◆ **Brief**
A faithful copy without images is required: write out all the records exactly.
- - -
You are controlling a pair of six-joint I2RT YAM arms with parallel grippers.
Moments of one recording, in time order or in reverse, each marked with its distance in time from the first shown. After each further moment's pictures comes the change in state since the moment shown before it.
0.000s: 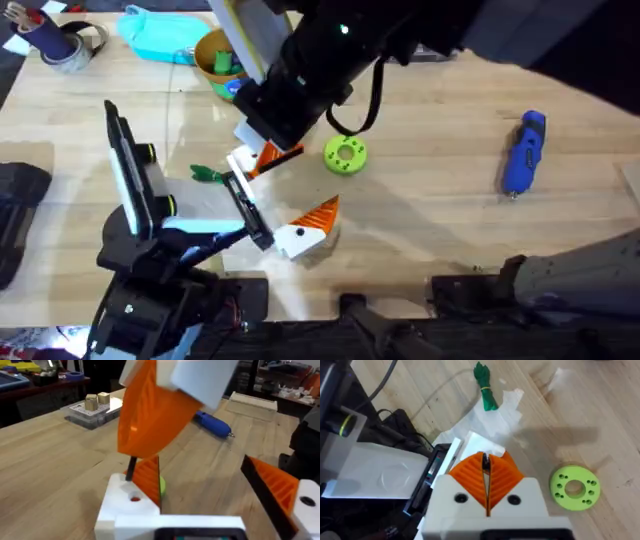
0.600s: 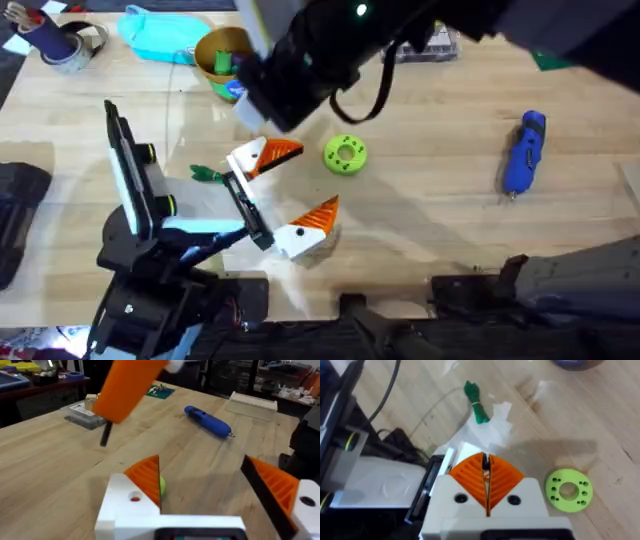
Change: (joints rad) left arm 0.000 0.000 0.000 0.000 0.000 0.000; right arm -0.025 -0.030 0.000 0.044 0.041 0.068
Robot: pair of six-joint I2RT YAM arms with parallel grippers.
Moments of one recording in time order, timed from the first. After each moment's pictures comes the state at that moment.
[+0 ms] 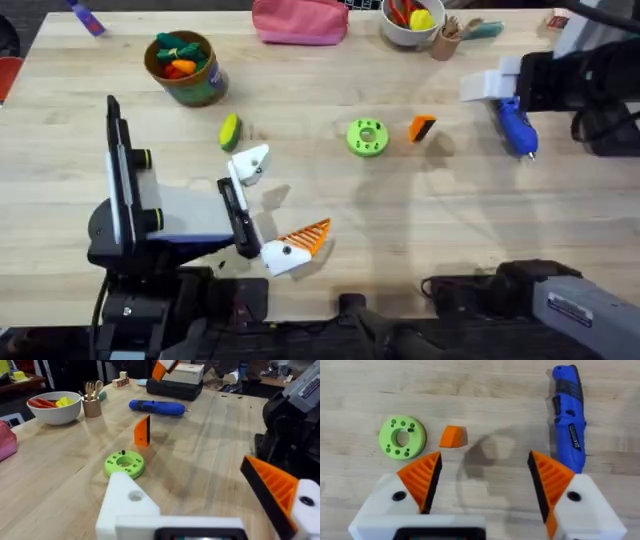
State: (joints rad) left arm -0.02 0.01 0.01 -0.12 1.16 0.07; right arm 0.00 1.11 1.08 -0.93 -0.05 0.00
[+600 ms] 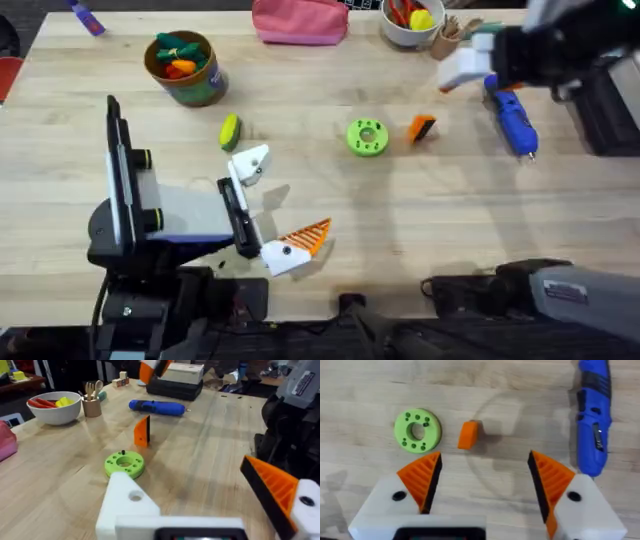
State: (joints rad) left arm -0.02 0.01 0.01 -0.12 1.16 0.07; right arm 0.09 1.37 1.32 -1.10 -0.05 0.08
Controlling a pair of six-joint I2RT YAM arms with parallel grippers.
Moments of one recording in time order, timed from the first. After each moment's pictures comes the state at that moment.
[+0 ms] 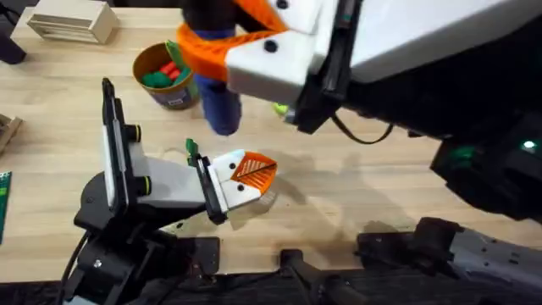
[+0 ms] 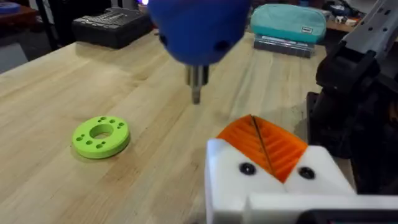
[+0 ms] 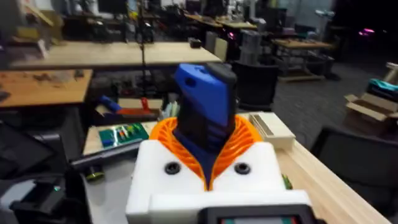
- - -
◆ **Result for this exercise**
You are controlling a pair of six-joint I2RT YAM arms with parallel grippers.
Moments of one recording, in time order or in reverse, each marked with its distance in time from the first shown. After each further moment's pictures comes the change in state since the moment shown before it.
0.000s: 
0.600s: 
Change: (joints rad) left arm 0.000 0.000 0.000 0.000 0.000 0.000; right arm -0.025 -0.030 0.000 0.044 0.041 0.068
Robot: pair of six-joint I2RT YAM arms with parallel grippers.
Moments of one recording in time order, timed from the first. After each moment's pictures comes the state at that moment.
[+0 ms] 
State: (joints rad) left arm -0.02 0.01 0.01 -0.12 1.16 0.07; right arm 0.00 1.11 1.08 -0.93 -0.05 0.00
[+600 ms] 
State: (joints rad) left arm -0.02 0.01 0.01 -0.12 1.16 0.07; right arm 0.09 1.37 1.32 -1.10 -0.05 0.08
Controlling a pair of six-joint I2RT YAM arms with parallel grippers.
Moments of one recording in time order, timed from the first. After each moment's pictures comes the state at that moment.
[+0 ms] 
[+0 ms] 
[+0 ms] 

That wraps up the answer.